SUPPLIED MATERIAL below:

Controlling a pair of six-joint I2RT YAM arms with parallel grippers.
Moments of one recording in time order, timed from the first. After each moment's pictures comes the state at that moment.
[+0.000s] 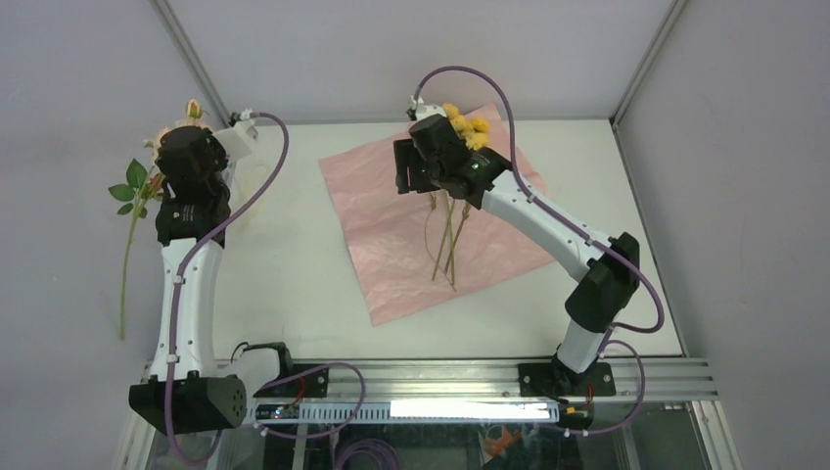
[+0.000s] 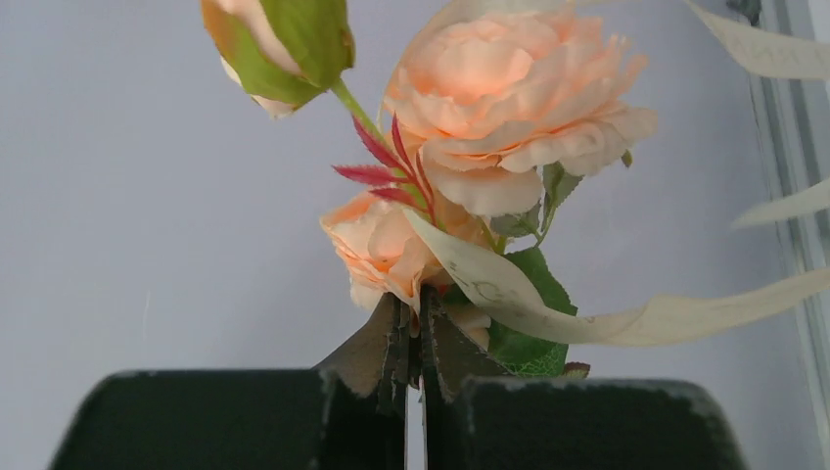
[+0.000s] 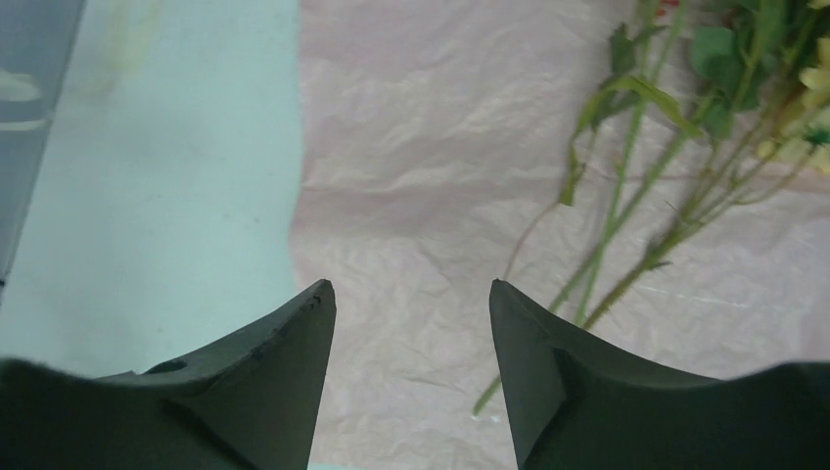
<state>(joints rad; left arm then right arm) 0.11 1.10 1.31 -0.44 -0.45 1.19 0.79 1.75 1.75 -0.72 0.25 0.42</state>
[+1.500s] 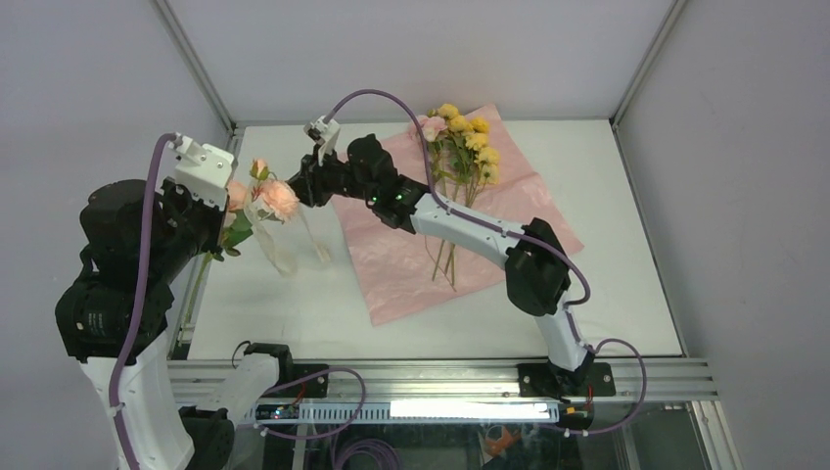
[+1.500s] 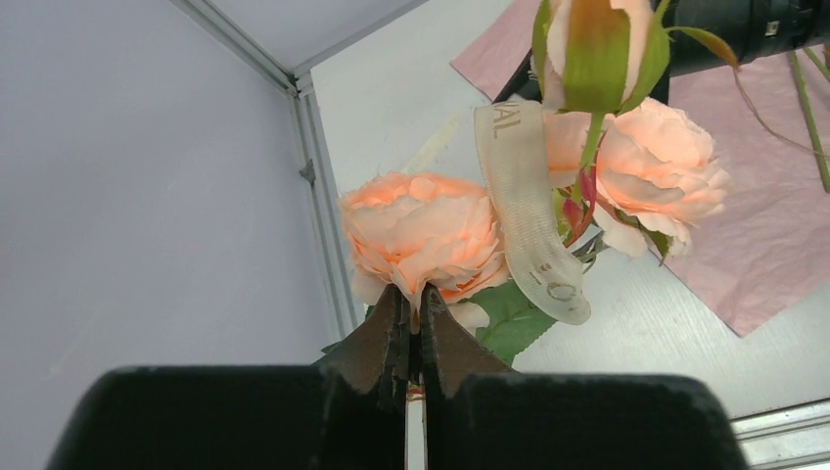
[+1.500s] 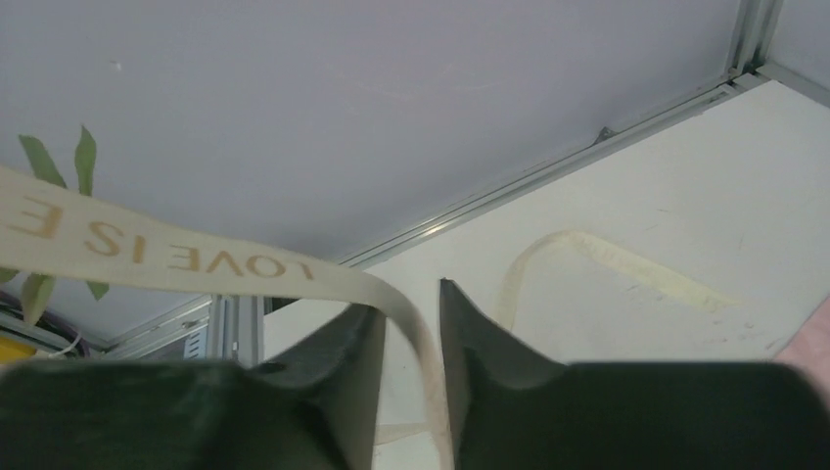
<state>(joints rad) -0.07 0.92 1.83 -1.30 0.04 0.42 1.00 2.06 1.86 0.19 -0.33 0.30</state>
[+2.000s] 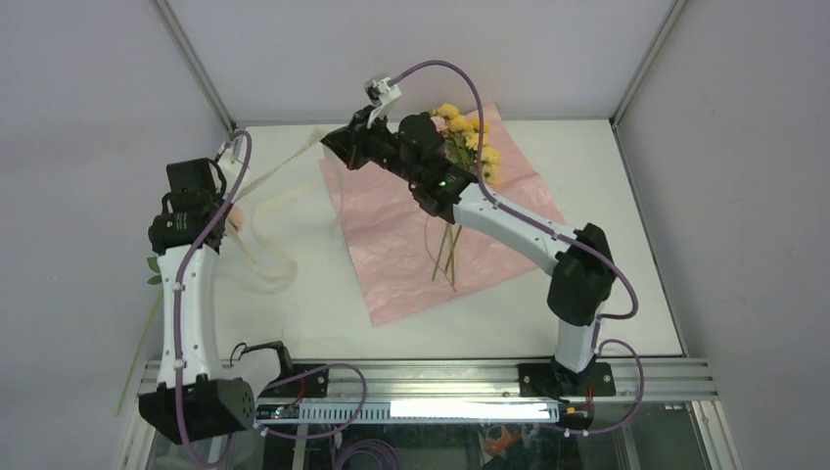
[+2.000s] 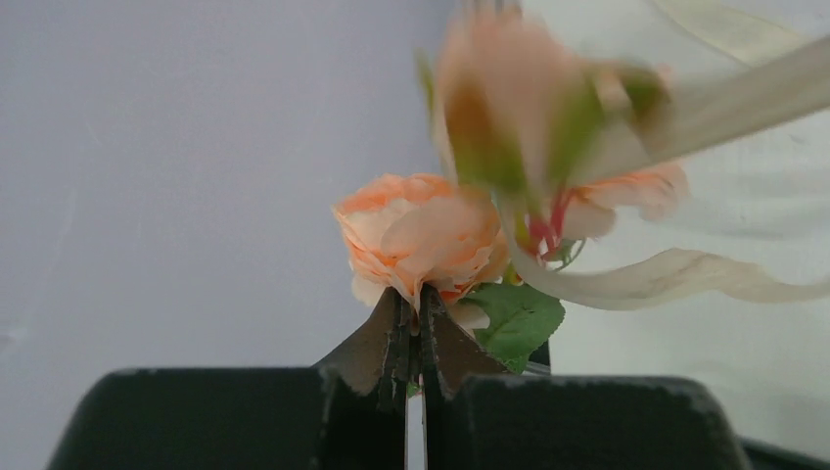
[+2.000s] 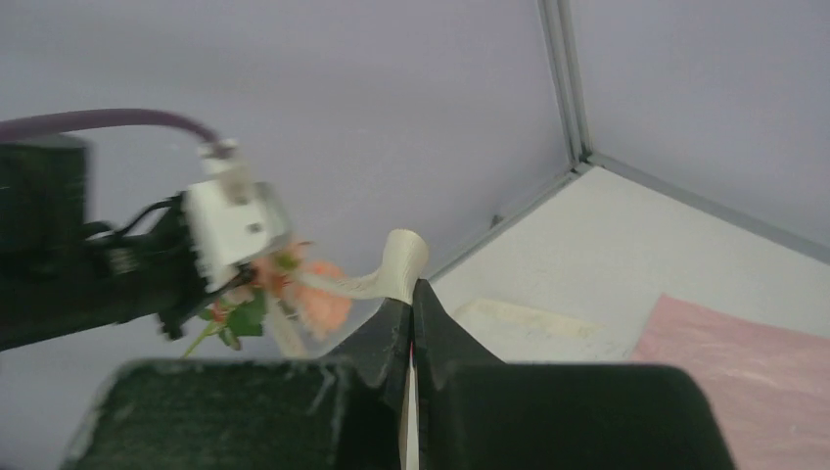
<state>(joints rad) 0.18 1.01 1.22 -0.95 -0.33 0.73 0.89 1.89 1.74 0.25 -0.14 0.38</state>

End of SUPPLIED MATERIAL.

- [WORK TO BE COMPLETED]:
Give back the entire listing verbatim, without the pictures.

- [ANSWER BOX]:
Controlling a pair of six-joint I2RT YAM arms with parallel grippers.
Moments of one recording in time order, timed from the first. After each moment's pictures comes the state at that moment.
[+0.000s] 
[+0.000s] 
[+0.000s] 
<state>(joints rad; left arm then right arm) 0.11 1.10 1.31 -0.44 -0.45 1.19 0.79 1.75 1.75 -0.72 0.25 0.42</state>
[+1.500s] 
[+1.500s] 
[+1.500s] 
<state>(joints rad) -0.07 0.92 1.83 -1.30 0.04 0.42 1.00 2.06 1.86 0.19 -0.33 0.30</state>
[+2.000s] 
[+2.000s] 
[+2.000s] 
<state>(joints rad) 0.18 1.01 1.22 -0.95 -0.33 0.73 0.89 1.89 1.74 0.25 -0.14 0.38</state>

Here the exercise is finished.